I don't think torchmax will work in this case, cause it gives only one max value from [weigts array], so
What's the best way to implement it?
Thank you in advance, appreciate any help or suggestion:)
You're right, you're looking to perform binary classification (is poster X a drama movie or not? Is it an action movie or not?) for each poster-genre pair. BinaryCrossEntropy(WithLogits) is the way to go.

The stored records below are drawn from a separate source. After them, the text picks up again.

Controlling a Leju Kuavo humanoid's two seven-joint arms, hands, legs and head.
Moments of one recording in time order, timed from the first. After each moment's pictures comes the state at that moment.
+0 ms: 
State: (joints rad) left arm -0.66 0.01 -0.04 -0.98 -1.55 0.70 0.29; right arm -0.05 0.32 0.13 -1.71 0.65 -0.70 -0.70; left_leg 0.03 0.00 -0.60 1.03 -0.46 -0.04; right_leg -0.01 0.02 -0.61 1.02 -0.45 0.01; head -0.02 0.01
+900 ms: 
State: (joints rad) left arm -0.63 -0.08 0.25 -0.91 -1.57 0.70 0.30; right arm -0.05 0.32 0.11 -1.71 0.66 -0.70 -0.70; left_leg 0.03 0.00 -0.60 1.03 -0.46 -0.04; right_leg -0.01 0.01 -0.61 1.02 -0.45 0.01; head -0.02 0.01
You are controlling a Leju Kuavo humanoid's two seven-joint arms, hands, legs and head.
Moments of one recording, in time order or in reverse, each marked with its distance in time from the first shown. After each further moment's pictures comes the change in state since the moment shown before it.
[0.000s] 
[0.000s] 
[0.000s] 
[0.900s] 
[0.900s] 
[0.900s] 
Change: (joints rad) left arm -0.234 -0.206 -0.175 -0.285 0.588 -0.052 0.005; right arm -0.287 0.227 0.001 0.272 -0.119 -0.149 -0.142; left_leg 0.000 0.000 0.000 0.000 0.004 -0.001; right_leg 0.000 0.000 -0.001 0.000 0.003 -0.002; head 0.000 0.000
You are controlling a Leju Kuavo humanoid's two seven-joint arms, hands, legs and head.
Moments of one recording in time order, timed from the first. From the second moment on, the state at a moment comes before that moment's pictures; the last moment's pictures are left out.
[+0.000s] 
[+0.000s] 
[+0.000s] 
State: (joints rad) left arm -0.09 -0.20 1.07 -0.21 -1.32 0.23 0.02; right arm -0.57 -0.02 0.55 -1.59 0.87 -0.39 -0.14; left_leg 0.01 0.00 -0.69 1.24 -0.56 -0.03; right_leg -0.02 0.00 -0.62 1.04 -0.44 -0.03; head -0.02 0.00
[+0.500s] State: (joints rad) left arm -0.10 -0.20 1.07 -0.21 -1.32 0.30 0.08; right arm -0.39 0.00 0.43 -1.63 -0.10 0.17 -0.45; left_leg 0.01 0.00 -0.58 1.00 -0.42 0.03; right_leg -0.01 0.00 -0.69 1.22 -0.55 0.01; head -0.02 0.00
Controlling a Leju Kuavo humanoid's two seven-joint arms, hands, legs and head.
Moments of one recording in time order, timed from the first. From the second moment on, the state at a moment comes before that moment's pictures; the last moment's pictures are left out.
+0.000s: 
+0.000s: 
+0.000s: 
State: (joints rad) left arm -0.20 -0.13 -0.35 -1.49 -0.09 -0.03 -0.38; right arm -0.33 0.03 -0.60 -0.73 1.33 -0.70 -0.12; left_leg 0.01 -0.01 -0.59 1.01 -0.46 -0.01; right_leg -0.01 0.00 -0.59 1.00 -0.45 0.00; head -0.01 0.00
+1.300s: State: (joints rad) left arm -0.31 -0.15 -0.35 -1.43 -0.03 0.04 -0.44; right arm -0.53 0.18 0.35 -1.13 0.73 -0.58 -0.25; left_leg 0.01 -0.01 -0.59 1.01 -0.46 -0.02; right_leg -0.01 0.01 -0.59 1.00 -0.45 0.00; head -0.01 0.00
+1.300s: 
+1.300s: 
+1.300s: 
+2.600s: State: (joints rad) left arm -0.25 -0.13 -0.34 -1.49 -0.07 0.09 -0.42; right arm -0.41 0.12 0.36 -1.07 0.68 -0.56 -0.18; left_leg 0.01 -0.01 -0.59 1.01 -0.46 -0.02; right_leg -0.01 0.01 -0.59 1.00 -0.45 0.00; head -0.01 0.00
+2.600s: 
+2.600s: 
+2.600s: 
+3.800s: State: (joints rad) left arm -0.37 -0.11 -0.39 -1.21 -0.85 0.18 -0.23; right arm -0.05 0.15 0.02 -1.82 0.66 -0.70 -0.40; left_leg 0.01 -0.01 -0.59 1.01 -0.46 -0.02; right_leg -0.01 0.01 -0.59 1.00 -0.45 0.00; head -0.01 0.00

Regarding the best metric to evaluate your resulting algorithm, it's up to you, what are you looking for. But you may want to investigate ideas like precision and recall or f1 score. Personally, I would probably pick the top 3 for each genre (since that's at max number of genres assigned to each poster) and look if the ones to be expected show up with high probability and if the unexpected ones (in case of a movie with 2 "ground truth" genres) show at the last places, with significantly less probability assigned.